Information provided:
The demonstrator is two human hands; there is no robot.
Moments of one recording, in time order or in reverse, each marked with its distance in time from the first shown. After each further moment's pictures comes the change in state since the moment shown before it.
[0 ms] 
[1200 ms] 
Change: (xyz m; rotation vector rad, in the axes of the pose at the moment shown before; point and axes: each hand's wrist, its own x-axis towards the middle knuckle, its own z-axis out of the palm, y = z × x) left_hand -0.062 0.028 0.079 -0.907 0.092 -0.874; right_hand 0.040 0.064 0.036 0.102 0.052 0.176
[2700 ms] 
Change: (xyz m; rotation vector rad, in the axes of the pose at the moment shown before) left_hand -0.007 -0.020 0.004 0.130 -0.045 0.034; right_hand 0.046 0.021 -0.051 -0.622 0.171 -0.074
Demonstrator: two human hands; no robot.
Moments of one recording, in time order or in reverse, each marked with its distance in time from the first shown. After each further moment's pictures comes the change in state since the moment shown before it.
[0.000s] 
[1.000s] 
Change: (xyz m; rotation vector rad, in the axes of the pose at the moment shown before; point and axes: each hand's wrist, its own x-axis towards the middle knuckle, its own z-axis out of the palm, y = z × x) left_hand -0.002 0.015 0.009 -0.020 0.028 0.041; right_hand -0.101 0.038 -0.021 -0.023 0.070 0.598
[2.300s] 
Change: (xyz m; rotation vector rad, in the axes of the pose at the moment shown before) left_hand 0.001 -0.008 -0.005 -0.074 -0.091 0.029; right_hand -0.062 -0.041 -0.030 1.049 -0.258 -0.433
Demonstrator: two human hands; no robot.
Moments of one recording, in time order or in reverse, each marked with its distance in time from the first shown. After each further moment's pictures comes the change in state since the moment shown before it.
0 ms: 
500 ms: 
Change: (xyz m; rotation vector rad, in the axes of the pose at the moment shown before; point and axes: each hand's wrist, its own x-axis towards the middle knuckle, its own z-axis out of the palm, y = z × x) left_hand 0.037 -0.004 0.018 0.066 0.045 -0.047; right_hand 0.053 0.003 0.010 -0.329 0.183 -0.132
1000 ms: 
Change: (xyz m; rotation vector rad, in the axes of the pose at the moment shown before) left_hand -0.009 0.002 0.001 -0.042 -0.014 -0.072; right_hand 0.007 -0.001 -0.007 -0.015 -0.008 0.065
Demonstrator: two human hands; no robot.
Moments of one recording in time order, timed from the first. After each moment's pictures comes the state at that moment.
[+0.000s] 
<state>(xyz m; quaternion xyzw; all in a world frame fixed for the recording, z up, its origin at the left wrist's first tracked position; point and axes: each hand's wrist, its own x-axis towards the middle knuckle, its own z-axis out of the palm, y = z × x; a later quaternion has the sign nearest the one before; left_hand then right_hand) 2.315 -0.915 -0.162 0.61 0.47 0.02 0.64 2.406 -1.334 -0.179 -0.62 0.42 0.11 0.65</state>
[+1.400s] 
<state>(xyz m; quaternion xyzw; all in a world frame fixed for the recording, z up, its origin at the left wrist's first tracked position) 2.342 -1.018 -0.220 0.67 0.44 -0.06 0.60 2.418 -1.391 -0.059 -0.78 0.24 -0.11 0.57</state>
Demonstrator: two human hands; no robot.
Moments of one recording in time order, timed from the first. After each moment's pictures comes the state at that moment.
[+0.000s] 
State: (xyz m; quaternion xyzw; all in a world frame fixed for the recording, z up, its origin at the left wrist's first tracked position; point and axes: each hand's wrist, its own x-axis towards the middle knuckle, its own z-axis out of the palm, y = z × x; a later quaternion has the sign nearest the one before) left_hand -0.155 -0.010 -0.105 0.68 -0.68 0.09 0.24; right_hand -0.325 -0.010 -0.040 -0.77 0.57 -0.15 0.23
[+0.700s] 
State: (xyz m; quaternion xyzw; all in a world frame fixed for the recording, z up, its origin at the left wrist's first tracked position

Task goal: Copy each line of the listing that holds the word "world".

Exercise solution:
<state>(xyz m; quaternion xyzw; all in a world frame fixed for the recording, z up, its origin at the left wrist's first tracked position; point and axes: each hand's wrist, its own x-axis towards the middle knuckle, its own z-axis out of the palm, y = z × x; a later quaternion has the sign nearest the one before; left_hand then right_hand) 2.315 -0.915 -0.162 0.61 0.47 0.02 0.64 2.406 -1.334 -0.179 -0.62 0.42 0.11 0.65</state>
<state>(xyz m; quaternion xyzw; all in a world frame fixed for the recording, z up, its origin at the left wrist's first tracked position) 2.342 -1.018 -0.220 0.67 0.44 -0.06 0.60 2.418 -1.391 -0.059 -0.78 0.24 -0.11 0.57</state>
State: (xyz m; quaternion xyzw; all in a world frame fixed for the recording, z up, its origin at the left wrist's first tracked position; point and axes: each hand's wrist, its own x-axis towards the middle knuckle, its own z-axis out of the palm, y = z × x; a later quaternion has the sign nearest the one before) left_hand -0.155 -0.010 -0.105 0.68 -0.68 0.09 0.24; right_hand -0.325 -0.010 -0.040 -0.77 0.57 -0.15 0.23
State: (xyz m; quaternion xyzw; all in a world frame fixed for the recording, z up, its origin at the left wrist's first tracked position

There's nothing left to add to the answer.